▸ Prompt: Restate every record that follows, keeping it exact.

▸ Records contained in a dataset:
++++++++++
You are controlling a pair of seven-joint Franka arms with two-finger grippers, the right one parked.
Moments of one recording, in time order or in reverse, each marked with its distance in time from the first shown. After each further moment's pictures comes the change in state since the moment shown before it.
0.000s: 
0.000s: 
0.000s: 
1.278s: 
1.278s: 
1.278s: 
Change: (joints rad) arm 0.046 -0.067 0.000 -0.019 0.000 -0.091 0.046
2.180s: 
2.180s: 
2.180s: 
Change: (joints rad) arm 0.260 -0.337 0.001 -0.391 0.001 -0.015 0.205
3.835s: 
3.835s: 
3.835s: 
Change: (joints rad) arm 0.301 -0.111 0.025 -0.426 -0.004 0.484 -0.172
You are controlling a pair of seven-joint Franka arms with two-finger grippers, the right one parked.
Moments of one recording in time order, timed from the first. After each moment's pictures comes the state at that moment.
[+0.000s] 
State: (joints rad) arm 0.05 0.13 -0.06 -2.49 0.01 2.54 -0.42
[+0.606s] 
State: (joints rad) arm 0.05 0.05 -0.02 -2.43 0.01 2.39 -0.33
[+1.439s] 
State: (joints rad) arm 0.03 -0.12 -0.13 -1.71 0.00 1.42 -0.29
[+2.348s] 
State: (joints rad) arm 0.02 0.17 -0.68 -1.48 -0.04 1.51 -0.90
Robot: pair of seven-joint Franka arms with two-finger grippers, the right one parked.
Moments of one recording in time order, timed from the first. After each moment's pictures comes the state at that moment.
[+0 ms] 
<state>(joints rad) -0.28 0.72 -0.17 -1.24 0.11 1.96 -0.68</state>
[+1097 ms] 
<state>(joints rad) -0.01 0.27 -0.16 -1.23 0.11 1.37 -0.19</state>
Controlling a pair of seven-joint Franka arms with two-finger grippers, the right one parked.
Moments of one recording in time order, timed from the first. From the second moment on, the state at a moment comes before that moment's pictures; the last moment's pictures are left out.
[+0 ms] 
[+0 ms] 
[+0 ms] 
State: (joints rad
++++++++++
▸ Task result:
You are controlling a pair of seven-joint Franka arms with two-finger grippers, the right one parked.
Moments of one recording, in time order or in reverse, each marked with its distance in time from the first shown. After each further moment's pictures comes the change in state since the moment shown before it.
0.000s: 
0.000s: 
0.000s: 
1.278s: 
1.278s: 
1.278s: 
Change: (joints rad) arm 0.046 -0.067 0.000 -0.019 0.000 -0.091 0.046
2.180s: 
2.180s: 
2.180s: 
Change: (joints rad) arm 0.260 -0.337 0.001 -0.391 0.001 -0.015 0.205
3.835s: 
3.835s: 
3.835s: 
Change: (joints rad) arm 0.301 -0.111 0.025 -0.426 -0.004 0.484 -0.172
You are controlling a pair of seven-joint Franka arms with two-finger grippers, the right one parked.
Moments of one recording in time order, timed from the first. After each moment's pictures comes the state at that moment.
[+0.000s] 
State: (joints rad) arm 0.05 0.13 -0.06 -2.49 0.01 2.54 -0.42
[+0.606s] 
State: (joints rad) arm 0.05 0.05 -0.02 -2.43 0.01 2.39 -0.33
[+1.439s] 
State: (joints rad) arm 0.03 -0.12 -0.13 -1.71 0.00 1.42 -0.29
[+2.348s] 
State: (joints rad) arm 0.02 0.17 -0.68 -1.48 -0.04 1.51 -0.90
Robot: pair of seven-joint Franka arms with two-finger grippers, the right one parked.
Moments of one recording in time order, timed from the first. After each moment's pictures comes the state at that moment.
[+0 ms] 
<state>(joints rad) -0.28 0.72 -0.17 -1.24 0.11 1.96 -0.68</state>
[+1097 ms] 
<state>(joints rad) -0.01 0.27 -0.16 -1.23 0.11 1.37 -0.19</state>
Controlling a pair of seven-joint Franka arms with two-finger grippers, the right one parked.
Moments of one recording in time order, timed from the first. From the second moment on, the state at a moment comes before that moment's pictures; the last moment's pictures are left out.
[+0 ms] 
[+0 ms] 
[+0 ms] 
State: (joints rad

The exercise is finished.